-- INSTRUCTIONS FOR THE TASK --
Out of the data below, copy every line with the string "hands".

-- GIVEN INFORMATION --
· · · · ·
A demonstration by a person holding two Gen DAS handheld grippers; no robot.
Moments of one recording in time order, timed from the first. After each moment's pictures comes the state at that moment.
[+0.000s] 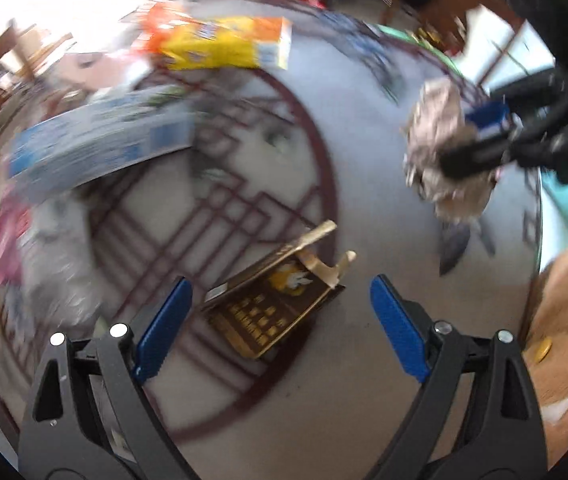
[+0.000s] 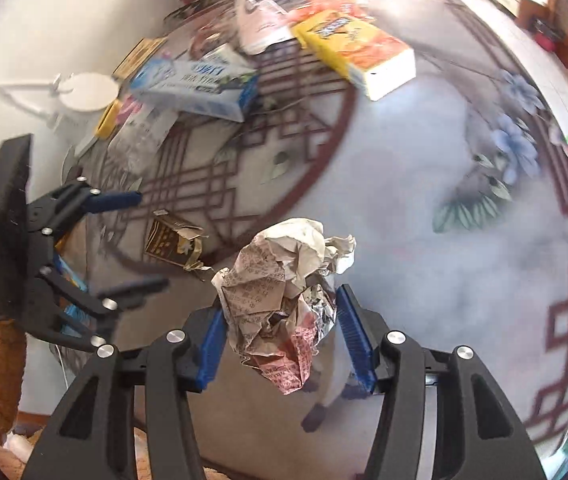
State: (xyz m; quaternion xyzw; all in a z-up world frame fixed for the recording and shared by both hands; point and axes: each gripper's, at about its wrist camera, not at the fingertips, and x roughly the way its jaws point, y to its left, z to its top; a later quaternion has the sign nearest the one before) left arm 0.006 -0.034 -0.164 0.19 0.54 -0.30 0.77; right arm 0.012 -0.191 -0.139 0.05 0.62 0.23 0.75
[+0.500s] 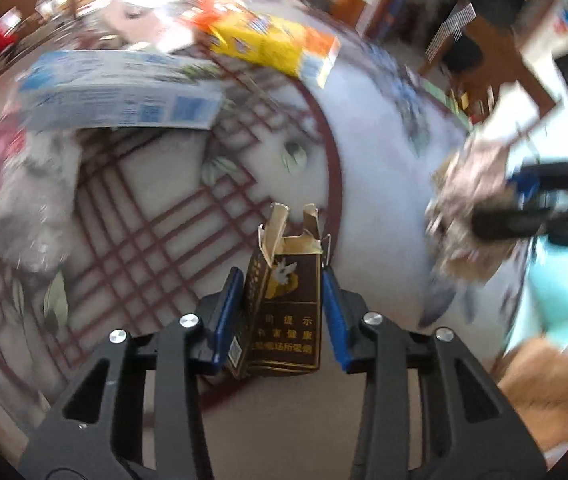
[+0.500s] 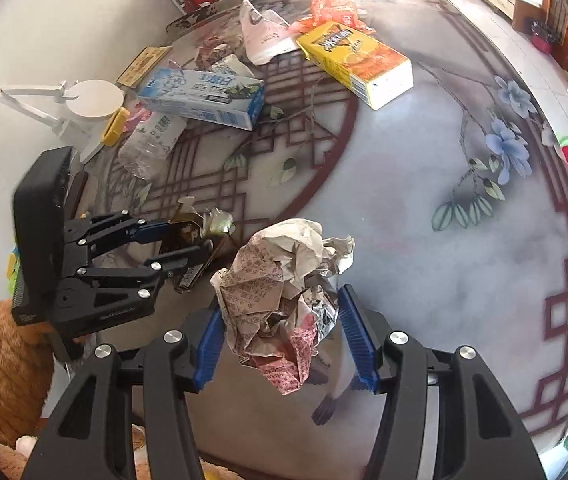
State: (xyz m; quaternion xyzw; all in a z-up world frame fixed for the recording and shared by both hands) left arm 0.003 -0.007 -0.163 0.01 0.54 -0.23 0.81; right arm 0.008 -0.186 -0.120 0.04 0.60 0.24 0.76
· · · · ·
-- EXERCISE SOLUTION --
State: (xyz m; quaternion xyzw; all in a z-up world frame fixed for the recording and shared by both hands; point and axes: each gripper's, at about its wrist camera, not at the fingertips, and x roughly the way its jaws point, y to its left, z to its top; a later quaternion has the sign nearest the one before) left arm 0.006 -0.034 -0.164 0.19 0.54 -0.30 0.77; right arm 0.012 -0.191 -0.139 0.05 0.62 0.23 0.75
State: (xyz m; quaternion xyzw; all in a z-up world frame fixed for the recording and shared by both hands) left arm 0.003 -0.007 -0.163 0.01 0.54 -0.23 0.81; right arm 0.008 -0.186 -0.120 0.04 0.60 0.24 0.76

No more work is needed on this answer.